◆ Task to carry out: Beginning with the line that contains "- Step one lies", restate each line below through the final one exactly, and exclude the pictures.
********
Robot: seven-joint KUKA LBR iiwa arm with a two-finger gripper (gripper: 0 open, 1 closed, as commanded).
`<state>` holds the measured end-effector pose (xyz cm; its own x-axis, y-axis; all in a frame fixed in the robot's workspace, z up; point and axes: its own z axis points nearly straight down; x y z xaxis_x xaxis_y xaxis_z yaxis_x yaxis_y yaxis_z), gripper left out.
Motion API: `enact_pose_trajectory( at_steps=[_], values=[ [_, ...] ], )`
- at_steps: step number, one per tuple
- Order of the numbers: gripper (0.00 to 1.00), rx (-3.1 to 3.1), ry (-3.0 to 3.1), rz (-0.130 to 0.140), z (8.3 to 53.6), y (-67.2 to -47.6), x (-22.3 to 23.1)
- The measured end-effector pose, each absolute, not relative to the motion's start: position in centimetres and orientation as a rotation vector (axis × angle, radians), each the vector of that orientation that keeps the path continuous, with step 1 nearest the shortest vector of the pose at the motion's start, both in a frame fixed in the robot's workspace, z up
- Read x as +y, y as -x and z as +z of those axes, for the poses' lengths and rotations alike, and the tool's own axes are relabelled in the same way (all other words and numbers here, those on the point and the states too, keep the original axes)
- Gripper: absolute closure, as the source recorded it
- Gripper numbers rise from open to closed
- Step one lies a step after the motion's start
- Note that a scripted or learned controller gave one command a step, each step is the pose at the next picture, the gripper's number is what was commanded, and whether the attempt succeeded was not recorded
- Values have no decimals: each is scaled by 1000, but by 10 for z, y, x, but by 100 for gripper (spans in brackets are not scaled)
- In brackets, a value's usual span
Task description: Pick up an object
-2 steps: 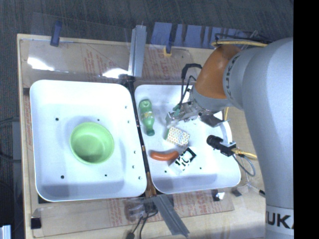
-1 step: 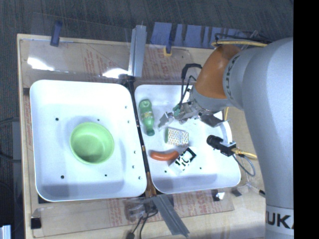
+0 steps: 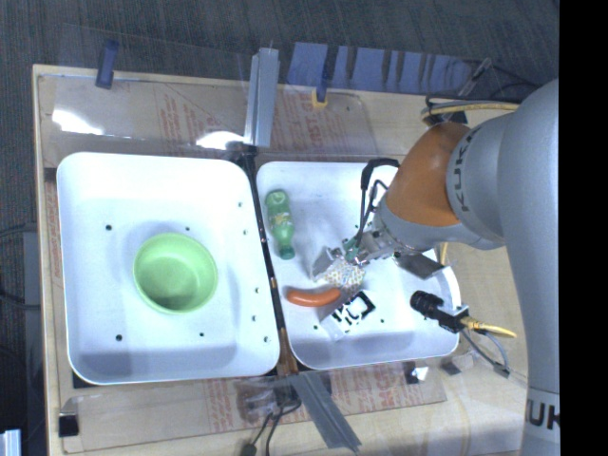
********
◆ Output for this task:
- Step one lies a step after the motion's start
- Note that a scripted or learned controller gave one command a step, each step is the pose at the next picture, the gripper's number is what was commanded, and whether the attempt succeeded was not recorded
- Values have no decimals: each is scaled by 1000, but by 10 for z, y, x, but by 100 for gripper (spans in brackets are not scaled)
- In brackets, a value's usual span
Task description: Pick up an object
-2 steps: 
-1 step: 
+0 steps: 

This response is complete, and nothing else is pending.